The court-appointed conservator for the August Wilson Center for African American Culture is taking her first stab at raising the profile of -- and money for -- the financially ailing Downtown facility.
At the same time, former U.S. bankruptcy judge Judith Fitzgerald is speaking to a number of organizations interested in either buying or leasing the building or those that have ideas for its use.
"All of it is intended to try to keep the mission of the center viable," she said.
Ms. Fitzgerald was appointed the conservator of the center Nov. 18 by Allegheny County Common Pleas Orphans' Court Judge Lawrence O'Toole in an effort to revive the Liberty Avenue venue.
In her first weeks on the job, Ms. Fitzgerald, who has broad powers to operate and manage the center, laid off six of nine employees and went to court to prevent the electricity from being shut off. The center owes $38,000, according to Duquesne Light.
Ms. Fitzgerald said free events planned for Jan. 20 -- a Haitian art exhibit and two lectures -- are designed to celebrate Martin Luther King Jr.'s birthday and raise the profile of the struggling center.
The exhibit, sponsored by the Friends of Hopital Albert Schweitzer, a Pittsburgh-based charity that does work in Haiti, will feature paintings and metal sculptures "inspired by the interaction and interdependence of the people of rural Haiti with their environment."
One lecture will be given by Lucy and Ian Rawson, who will discuss the artwork. Ms. Rawson is president of the Friends of Hopital Albert Schweitzer, which maintains an office and a gallery of Haitian art in Point Breeze and works in collaboration with Hopital Albert Schweitzer.
The other lecture will be by historian John Ford, who will speak about the civil rights movement, past and present.
While the events are free, Ms. Fitzgerald said the center will accept donations. She is planning a formal fundraiser at a later date.
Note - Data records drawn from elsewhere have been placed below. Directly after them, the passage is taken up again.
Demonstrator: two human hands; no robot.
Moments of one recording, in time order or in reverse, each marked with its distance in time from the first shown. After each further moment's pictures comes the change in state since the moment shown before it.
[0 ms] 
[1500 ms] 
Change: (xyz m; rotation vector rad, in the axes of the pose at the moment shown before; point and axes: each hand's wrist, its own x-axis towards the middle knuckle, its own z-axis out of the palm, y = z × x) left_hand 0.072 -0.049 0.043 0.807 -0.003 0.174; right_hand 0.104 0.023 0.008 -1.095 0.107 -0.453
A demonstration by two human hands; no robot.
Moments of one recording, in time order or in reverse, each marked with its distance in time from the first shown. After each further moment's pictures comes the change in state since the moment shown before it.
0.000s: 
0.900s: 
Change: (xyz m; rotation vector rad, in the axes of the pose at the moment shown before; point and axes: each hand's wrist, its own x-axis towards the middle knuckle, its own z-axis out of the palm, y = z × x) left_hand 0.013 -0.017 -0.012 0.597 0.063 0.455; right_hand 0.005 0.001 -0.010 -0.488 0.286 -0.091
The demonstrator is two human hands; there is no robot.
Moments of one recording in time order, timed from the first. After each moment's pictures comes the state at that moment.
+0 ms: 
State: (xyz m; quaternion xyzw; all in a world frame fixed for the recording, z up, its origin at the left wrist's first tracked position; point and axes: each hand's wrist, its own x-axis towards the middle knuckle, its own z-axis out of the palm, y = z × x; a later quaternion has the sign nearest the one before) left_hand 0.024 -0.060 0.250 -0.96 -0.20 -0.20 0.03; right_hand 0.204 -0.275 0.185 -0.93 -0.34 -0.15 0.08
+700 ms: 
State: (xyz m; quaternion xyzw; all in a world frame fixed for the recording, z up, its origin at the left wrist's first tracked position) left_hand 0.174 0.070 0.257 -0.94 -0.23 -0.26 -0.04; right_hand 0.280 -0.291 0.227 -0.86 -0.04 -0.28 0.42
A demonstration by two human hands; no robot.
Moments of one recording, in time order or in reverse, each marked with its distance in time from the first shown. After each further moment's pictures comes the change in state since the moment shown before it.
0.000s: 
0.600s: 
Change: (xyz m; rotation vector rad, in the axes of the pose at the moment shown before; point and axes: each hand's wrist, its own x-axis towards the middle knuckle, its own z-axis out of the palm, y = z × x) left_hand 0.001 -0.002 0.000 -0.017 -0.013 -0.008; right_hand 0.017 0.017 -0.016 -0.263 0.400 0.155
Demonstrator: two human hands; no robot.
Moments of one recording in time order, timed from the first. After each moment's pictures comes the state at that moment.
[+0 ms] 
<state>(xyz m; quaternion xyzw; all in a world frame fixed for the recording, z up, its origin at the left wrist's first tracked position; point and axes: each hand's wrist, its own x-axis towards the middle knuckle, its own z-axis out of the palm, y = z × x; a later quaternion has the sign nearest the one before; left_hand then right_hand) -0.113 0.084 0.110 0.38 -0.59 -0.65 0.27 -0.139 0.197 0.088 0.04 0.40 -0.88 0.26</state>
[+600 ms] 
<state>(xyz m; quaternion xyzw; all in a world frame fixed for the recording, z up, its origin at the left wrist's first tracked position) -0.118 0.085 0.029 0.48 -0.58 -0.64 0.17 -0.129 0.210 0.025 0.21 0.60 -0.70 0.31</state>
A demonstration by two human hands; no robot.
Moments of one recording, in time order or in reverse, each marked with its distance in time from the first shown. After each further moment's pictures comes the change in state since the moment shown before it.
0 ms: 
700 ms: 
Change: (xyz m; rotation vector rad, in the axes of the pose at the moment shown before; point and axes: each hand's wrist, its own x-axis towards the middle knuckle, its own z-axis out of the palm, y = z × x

She has also been talking to public entities and private foundations about releasing previously allocated funds or contributing new money to the center. So far they have refused to do so, "based upon asserted past failures of AWC to carry out promises with transparency," Ms. Fitzgerald said in a Dec. 27 interim report to the court.
"Nonetheless, ultimately if there is a complete refusal of the foundations to provide funds and no public agency or governmental financial support sufficient to determine the viability of AWC, it will be unlikely that AWC can survive," she wrote.
The Pittsburgh Public Schools has expressed an interest in acquiring the center for arts education and performances. Ms. Fitzgerald has not yet met with its representatives.